The academy sees 10 percent fewer visits on Sundays than it does on Saturdays, the closed roads making the difference, Kilduff said.

Now it could be that the difference in attendance at the museum is indeed made up by the road closure. Complex problems like museum attendance usually have more than one variable, making it hard to believe, for those with some scientific background, that the number presented is accurate. Those readers unable to pick up on the simplification of a complex problem might now be under the impression that attendance at the museum on Sunday will go up at least 10% if the road is opened back up on that day.

If we assume that the statement is correct and a result of an unbiased study, only poorly stated, all that need be done to clarify it is a slight rewording:

The academy has attributed a 10 percent drop in attendance on Sundays in comparison to Saturdays to the road closures alone.

The Horrors of Poor Visualization

Thursday, April 6th, 2006

Data visualization expert Howard A. Spielman wrote a recent article in BI Review Magazine that accurately describes one of the biggest problems that arises from feature-rich “business intelligence” tools that are incredibly weak at helping users communicate: poor graph design can confuse and distort your message to the point of mis-information. Simple is always better, don’t let the tool get in the way of your message! If you take a step back and decide what you are trying to say before you begin to create your chart or graph, I promise you will have better results.

Quick ETL

Wednesday, April 5th, 2006

If you have a large amount of data logs that you need to process, you might consider writing a parsing script in Ruby.

A lot of server logs come in CSV files that are gzipped. Rather than going through a process involving unzipping and parsing files one at a time or configuring an ETL tool to do it for you, it may be easier and faster to just write a script that does everything you need all at once. Consider the following Ruby snippet:

Zlib::GzipReader.open('data.csv.gz') do |gz|
CSV::Reader.parse(gz.readline) do |row|
# do something interesting!
end
end

Two lines of code and it is already time to add your business logic!

Given that most ETL tools are complicated and/or expensive, writing a simple script often seems the path of least resistance. Especially when you just need to load the data to do some analysis and not set up an ongoing processing system.

But where are they coming from?

Monday, April 3rd, 2006

When analyzing web data, it can be useful to map IP addresses back to a geographic location.

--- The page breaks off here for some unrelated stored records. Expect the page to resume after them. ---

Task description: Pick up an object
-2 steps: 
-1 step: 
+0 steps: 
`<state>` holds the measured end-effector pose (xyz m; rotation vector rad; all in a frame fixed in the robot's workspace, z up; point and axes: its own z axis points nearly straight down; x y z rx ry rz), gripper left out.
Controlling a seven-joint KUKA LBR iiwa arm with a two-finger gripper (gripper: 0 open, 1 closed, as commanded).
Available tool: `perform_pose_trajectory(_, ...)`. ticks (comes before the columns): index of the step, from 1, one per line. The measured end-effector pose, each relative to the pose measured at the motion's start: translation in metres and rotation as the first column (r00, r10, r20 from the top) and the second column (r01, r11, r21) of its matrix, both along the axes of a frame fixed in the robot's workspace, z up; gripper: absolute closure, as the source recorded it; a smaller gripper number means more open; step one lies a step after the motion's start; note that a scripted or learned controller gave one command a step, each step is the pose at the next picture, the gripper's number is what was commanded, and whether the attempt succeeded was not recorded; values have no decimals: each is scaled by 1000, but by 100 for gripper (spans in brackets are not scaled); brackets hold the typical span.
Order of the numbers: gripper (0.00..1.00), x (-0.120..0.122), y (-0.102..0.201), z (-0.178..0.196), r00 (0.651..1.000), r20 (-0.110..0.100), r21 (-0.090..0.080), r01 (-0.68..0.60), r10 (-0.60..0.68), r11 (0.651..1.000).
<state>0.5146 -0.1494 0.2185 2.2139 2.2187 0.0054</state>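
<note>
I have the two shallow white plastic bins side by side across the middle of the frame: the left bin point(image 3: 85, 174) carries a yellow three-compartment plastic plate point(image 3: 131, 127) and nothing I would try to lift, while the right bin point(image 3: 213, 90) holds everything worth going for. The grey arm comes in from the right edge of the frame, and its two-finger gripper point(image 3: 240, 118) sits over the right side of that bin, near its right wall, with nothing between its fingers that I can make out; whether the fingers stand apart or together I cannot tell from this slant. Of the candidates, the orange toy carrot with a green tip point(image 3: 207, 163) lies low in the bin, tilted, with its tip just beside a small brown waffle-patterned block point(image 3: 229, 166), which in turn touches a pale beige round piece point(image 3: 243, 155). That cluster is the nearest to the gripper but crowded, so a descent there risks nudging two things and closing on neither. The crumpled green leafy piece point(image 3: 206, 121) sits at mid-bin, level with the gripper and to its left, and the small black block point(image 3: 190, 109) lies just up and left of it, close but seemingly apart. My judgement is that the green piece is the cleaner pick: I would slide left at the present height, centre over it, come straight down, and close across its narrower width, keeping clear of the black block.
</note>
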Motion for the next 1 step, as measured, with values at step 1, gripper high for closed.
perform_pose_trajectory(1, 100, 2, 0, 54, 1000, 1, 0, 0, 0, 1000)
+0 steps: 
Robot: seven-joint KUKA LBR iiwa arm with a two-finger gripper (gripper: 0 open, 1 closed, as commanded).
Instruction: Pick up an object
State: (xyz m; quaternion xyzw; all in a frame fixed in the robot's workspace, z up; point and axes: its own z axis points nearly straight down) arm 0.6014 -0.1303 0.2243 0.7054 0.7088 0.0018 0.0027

Good for those of us that can’t afford to buy commercial databases with this information, there are public projects like Host IP picking up the slack.

One thing that makes Host IP particularly interesting is that you can download the whole IP database for your own use.

Certainly accuracy is a problem in a data set like this. But, so long as you account for that, you can still get a general idea of geographic distribution of requests. Perhaps the most useful information you can determine with certainty is which country traffic is coming from, which can help you with planning for site development.

Play Ball

Sunday, April 2nd, 2006

One of the fun things about baseball is how prevalent analysis is in the fan community. Analysis isn’t really possible without data, so it is great know there are publicly available sources of player performance data.

That fans of baseball enjoy pouring over the numbers is no secret. So it is disappointing that the MLB itself does not make more data readily available to its fans. They are lucky there are independent sites out there like the Baseball Archive filling that gap for them.

Opening day is Monday, play ball!

Census Time

Sunday, April 2nd, 2006

Say what you will about the government, but when they put their minds to it they can produce some very useful data. The folks at the Census Bureau in particular seem to be good at sharing their data in a way that is useful to people outside their organization. There is a possibility that that comes from their having been in this business for awhile…

The meta-data they provide along with the data is the key. This gives you insight into the process that produced the data, which is always important information to have when analyzing any data set.